ABSTRACT: Subduction zones are complex dynamic systems hosting two of the most dangerous geo-hazards: mega-earthquakes and tsunamis. Despite the growing spatio-temporal density of geophysical observations at subduction zones, our understanding of the megathrust earthquake cycle continues to be limited by a series of factors. Among the others the short observation time compared to mega-earthquake recurrence and the partial spatial coverage of geodetic data. Here, I contribute to improving this understanding by simulating dozens of seismic cycles in a laboratory-scale analogue model of subduction. The model creates analog earthquakes of magnitude Mw 6.2–8.3, with a coefficient of variation in recurrence intervals of 0.5, similar to real subduction megathrusts. Using a digital image correlation technique, I measure coseismic and interseismic deformation with high accuracy (few tens of μm) and resolution (few mm). This is equivalent to having a very dense geodetic network homogeneously distributed over the whole margin, including the generally offshore seismogenic zone. I show that interseismic deformation reveals precious information for earthquake forecasting. The common procedure of analyzing slip-deficit is only partially useful for forecasting purposes. In fact, slip-deficit appears to be diagnostic of the location of highest slip but is poorly informative of the size of next event, even in the case of an ideally designed geodetic network. On the contrary, machine learning predicts well the timing and size of laboratory earthquakes by reconstructing and properly interpreting the spatiotemporally complex loading history of the system. I conclude showing future research paths for exporting this method to real subduction zones and demonstrating the contribute of this method for designing an efficient geodetic network, including the minimum space-time coverage requirements for imminence classification.

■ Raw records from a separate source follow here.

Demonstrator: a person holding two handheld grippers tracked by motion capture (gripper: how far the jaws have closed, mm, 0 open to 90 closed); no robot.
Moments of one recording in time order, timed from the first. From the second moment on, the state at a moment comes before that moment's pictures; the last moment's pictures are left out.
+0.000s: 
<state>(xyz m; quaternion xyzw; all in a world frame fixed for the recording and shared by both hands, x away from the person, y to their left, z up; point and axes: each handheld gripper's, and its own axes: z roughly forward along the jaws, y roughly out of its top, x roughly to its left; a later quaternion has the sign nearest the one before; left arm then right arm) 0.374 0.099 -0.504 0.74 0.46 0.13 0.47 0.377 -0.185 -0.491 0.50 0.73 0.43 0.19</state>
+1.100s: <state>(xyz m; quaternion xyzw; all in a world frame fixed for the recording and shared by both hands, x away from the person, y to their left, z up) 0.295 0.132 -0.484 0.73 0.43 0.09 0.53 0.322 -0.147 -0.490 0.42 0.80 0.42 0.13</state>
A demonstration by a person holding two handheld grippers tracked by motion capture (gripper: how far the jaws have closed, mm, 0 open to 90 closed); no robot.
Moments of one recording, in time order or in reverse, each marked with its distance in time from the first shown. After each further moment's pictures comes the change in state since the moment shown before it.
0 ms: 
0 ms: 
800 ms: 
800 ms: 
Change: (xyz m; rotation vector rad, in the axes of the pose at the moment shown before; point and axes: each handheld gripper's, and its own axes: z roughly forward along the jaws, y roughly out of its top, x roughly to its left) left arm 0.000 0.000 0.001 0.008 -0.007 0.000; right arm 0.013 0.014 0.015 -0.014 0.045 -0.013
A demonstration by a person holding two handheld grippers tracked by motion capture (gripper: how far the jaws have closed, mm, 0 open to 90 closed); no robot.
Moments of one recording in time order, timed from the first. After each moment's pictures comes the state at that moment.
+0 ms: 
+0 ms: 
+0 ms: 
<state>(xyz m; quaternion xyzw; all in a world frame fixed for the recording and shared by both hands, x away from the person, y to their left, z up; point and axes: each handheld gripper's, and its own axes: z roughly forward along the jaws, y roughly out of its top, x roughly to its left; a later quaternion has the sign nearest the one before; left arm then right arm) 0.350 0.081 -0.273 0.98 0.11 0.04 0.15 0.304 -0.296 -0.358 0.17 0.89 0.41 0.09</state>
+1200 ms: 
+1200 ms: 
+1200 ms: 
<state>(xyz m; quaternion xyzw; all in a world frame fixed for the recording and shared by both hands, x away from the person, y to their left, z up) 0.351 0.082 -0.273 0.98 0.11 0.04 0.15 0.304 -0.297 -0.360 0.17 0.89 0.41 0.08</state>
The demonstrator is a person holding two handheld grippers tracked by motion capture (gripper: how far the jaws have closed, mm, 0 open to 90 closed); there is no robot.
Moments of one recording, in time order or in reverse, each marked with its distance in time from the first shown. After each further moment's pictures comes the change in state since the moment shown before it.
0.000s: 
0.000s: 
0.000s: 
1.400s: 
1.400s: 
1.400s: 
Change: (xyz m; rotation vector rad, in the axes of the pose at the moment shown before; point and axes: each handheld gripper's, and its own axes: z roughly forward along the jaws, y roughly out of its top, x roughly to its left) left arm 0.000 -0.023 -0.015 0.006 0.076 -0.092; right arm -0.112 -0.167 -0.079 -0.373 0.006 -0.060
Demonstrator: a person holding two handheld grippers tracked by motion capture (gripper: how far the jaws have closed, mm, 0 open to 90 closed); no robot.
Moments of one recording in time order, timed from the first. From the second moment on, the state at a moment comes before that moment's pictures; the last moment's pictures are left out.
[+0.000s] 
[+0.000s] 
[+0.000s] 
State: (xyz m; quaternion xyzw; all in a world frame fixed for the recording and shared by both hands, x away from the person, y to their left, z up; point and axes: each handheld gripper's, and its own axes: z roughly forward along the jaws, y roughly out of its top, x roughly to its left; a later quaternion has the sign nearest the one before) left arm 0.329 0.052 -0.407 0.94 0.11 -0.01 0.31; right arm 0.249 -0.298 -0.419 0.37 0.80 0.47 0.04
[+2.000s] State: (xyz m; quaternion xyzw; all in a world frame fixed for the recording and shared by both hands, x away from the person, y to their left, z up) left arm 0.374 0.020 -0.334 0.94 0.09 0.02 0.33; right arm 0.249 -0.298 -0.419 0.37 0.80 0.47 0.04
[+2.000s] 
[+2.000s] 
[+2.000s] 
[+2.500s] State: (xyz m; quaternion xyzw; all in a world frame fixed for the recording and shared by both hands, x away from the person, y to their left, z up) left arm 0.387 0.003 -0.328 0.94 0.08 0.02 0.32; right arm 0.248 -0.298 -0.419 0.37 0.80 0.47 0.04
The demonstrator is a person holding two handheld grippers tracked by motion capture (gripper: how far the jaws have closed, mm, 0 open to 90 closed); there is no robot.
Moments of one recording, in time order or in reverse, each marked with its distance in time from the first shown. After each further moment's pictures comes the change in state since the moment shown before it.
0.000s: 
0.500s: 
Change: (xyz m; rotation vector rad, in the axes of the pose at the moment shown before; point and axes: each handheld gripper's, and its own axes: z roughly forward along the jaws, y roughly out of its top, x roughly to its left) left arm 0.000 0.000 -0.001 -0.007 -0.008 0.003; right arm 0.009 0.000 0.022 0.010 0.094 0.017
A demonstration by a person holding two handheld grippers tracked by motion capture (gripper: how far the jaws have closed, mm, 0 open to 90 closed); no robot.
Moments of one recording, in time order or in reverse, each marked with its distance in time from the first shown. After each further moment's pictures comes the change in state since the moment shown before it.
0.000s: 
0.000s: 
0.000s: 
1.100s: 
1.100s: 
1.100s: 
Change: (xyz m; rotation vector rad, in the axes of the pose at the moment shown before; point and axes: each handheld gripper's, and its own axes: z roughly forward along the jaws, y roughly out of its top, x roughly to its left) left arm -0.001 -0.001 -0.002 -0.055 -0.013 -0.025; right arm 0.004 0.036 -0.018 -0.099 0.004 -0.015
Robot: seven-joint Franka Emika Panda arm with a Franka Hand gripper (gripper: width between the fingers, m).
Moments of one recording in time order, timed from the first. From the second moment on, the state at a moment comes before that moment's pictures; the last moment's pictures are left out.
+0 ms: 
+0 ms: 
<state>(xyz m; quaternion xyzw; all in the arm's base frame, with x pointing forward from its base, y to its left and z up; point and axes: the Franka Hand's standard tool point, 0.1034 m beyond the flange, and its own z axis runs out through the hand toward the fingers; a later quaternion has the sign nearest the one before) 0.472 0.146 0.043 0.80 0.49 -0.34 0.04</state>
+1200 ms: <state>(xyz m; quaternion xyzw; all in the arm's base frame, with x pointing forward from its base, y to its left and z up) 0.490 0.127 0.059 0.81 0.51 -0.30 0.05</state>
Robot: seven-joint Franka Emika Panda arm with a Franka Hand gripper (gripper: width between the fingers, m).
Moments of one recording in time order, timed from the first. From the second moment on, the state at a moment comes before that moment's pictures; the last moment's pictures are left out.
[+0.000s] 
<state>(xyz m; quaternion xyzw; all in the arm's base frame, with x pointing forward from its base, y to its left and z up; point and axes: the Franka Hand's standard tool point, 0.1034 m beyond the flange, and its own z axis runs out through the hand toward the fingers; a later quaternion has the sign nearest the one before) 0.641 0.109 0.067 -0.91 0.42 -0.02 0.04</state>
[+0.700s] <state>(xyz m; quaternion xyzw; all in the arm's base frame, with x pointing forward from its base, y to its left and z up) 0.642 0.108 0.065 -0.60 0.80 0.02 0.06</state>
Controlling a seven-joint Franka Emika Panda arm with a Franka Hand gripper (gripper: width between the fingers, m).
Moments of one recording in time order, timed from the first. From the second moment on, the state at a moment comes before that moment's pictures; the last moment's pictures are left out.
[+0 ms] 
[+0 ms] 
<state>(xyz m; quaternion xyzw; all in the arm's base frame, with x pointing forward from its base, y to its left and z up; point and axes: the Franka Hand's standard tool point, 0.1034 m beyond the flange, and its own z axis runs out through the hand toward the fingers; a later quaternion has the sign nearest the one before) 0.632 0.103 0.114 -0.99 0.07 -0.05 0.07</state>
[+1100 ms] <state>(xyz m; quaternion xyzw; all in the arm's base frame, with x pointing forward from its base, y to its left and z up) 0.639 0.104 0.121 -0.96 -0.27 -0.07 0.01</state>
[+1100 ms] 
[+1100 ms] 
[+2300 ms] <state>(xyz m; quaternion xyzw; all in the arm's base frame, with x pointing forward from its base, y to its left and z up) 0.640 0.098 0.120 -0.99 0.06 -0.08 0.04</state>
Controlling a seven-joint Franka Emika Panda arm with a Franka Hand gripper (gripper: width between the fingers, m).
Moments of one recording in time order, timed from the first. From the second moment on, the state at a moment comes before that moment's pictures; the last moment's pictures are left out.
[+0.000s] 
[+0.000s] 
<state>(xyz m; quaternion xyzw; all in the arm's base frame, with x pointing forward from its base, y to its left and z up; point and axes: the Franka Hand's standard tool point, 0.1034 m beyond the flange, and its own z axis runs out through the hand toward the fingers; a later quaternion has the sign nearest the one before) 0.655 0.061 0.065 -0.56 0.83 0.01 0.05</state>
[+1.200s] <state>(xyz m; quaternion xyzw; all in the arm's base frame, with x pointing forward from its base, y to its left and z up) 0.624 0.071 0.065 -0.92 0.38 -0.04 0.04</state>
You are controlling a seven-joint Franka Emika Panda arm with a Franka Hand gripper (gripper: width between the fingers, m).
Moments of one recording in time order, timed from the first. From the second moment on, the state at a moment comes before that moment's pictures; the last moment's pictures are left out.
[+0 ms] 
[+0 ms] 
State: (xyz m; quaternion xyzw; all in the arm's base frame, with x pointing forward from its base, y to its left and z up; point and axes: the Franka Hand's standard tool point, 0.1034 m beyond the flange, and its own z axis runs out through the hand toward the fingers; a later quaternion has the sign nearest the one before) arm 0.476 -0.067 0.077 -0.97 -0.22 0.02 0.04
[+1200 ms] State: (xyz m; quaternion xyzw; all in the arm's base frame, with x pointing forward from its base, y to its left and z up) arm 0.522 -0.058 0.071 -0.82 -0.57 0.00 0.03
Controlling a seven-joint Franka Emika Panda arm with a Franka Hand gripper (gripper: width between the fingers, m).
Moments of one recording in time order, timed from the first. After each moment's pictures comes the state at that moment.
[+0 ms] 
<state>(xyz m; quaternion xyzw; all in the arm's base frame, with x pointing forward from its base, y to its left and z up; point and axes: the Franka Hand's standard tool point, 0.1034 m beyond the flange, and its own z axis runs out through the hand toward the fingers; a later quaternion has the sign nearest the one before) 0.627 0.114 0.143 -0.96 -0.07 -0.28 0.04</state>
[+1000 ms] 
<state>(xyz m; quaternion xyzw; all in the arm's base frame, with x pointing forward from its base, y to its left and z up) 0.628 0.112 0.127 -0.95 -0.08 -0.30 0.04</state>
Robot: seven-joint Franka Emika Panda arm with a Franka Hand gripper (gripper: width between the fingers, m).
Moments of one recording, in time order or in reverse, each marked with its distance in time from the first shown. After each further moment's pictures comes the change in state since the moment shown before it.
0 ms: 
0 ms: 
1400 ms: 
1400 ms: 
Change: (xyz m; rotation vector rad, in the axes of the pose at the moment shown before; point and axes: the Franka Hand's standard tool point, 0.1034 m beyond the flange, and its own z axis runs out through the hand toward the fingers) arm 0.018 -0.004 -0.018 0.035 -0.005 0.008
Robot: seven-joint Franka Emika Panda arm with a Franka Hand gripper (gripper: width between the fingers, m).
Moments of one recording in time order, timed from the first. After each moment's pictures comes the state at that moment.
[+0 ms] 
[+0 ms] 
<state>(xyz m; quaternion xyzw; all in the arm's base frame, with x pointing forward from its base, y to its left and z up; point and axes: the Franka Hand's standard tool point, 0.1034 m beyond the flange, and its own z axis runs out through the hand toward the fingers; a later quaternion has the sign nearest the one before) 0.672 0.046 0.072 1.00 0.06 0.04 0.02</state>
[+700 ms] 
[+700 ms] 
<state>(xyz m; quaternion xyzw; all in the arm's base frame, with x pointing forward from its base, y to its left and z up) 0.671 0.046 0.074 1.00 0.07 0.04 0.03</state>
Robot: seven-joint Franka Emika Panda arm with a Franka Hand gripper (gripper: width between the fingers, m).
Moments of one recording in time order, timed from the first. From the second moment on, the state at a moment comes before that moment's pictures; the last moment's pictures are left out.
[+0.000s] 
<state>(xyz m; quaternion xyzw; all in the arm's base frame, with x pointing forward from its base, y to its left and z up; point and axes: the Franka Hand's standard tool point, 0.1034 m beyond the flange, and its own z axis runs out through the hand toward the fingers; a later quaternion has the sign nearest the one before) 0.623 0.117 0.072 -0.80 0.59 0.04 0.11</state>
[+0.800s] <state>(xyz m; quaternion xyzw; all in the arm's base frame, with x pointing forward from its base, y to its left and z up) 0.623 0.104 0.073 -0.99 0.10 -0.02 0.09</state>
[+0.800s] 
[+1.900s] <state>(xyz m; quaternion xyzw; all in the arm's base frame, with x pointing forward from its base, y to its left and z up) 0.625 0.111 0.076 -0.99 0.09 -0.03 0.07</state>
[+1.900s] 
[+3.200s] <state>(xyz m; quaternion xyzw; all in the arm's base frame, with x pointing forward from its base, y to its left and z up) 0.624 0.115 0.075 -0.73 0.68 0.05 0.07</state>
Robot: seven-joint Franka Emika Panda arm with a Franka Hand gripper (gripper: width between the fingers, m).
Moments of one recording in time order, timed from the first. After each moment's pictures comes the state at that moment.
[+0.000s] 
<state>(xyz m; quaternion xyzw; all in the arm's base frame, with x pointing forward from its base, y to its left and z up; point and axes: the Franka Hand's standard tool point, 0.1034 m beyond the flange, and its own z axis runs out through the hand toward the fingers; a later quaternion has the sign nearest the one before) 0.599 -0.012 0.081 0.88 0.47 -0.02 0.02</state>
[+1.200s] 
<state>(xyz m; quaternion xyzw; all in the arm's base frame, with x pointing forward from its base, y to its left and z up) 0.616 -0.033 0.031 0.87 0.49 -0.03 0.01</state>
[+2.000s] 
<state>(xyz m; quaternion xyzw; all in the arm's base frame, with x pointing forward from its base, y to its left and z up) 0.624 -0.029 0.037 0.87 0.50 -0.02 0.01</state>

BIO: During his PhD and the following two years post-doc (2008-2013) Fabio Corbi joined the research activities of the Laboratory of Experimental Tectonics (LET, Univ. Roma Tre), where he used well established techniques for investigating long-term subduction-related processes and developed a new apparatus for reproducing lab-scale megathrust earthquakes. In 2013-2015, Fabio Corbi moved to GFZ (Germany) joining the activities of the Physics of Earthquakes and Volcanoes section and focusing on volcano-tectonics. In 2016 – 2017 Fabio Corbi got funded by a Marie Curie fellowship (MSCA-IF) with Univ. Montpellier (France) as host institution, and seismic asperities interaction as main investigation topic. Then (2018-2019) he came back to Univ. Roma Tre with a strongly multi-methodological background involving a blended combination of analog, numerical and analytical skills for investigating megathrust earthquakes and volcano-tectonics processes for which he has been awarded the TS Division Outstanding Early Carrier Scientist Award by the European Geosciences Union. At present (2019-2021), Fabio Corbi is supported by another fellowship funded by the German Academic Exchange Service (DAAD) with Freie Univ. Berlin (Germany) as host institution and in cooperation with Univ. Roma Tre. He is currently working on machine learning methods for deciphering the geodetic signals associated to the seismic cycle.